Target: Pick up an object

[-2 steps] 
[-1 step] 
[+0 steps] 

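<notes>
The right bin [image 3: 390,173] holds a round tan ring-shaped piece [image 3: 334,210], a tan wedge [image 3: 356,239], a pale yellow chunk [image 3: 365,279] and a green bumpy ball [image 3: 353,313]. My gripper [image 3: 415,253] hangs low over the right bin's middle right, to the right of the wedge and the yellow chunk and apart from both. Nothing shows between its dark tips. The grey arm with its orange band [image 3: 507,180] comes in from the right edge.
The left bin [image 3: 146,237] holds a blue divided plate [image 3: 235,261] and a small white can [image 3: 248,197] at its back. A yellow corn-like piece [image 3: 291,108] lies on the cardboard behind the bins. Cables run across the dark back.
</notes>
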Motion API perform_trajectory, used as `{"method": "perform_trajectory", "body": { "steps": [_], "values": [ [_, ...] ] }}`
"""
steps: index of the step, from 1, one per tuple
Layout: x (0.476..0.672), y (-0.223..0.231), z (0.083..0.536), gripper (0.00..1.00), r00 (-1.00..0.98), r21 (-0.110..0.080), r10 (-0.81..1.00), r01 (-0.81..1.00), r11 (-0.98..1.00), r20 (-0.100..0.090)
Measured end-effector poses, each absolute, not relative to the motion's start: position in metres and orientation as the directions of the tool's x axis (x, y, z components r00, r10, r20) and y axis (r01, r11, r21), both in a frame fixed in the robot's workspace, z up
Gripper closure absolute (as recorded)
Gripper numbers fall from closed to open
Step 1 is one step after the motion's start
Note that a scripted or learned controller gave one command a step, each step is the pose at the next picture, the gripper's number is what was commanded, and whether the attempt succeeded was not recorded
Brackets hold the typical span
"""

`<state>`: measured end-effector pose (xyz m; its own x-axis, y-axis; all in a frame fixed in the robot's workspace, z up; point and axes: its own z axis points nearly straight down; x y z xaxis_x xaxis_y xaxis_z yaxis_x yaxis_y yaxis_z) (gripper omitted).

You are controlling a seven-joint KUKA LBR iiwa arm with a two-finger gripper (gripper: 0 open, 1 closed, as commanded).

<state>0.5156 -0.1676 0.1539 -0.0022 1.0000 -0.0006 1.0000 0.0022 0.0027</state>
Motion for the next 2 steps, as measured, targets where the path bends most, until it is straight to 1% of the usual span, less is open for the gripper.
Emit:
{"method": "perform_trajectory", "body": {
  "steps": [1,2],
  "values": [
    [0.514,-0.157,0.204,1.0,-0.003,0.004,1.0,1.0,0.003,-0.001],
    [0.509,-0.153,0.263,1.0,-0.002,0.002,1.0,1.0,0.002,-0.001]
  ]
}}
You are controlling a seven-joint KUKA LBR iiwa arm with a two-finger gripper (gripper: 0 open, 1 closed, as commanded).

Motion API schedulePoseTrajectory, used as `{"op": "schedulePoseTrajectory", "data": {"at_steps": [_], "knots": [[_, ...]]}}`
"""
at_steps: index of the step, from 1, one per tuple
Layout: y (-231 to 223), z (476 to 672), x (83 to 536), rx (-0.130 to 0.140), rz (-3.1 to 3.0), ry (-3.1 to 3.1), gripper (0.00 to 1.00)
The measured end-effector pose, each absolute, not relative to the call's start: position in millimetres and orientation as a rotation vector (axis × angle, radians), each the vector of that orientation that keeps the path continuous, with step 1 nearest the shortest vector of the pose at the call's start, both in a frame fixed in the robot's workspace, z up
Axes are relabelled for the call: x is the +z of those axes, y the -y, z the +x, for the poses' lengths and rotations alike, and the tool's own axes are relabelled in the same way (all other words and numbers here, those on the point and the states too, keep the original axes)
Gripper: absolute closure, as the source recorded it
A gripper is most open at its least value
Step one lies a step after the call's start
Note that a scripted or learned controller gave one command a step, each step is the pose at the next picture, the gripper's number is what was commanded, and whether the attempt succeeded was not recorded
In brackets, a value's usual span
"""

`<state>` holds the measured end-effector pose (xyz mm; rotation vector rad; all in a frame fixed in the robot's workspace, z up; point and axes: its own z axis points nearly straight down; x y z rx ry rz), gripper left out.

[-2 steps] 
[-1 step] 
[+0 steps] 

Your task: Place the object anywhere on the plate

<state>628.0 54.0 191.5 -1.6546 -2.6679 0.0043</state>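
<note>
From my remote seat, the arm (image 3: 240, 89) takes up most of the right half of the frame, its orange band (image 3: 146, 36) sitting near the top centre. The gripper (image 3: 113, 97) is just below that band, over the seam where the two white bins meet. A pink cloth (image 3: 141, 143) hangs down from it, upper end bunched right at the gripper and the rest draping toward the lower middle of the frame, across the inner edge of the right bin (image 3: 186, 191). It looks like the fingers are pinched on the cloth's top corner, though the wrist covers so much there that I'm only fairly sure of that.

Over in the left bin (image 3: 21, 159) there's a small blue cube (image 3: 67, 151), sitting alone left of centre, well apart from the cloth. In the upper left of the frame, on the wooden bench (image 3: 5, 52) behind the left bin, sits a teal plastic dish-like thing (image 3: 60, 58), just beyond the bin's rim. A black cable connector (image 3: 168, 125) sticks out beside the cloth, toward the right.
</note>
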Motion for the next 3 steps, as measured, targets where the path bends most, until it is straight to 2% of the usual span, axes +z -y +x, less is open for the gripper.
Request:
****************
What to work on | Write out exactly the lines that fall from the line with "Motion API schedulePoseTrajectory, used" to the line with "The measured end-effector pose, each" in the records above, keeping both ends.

Your solution |
Motion API schedulePoseTrajectory, used as `{"op": "schedulePoseTrajectory", "data": {"at_steps": [_], "knots": [[_, ...]]}}`
"""
at_steps: index of the step, from 1, one per tuple
Layout: y (-231 to 223), z (476 to 672), x (83 to 536), rx (-0.130 to 0.140), rz (-3.1 to 3.0), ry (-3.1 to 3.1), gripper (0.00 to 1.00)
The measured end-effector pose, each absolute, not relative to the call's start: position in millimetres and orientation as a rotation vector (axis × angle, radians), each the vector of that orientation that keeps the path continuous, with step 1 nearest the shortest vector of the pose at the call's start, both in a frame fixed in the robot's workspace, z up

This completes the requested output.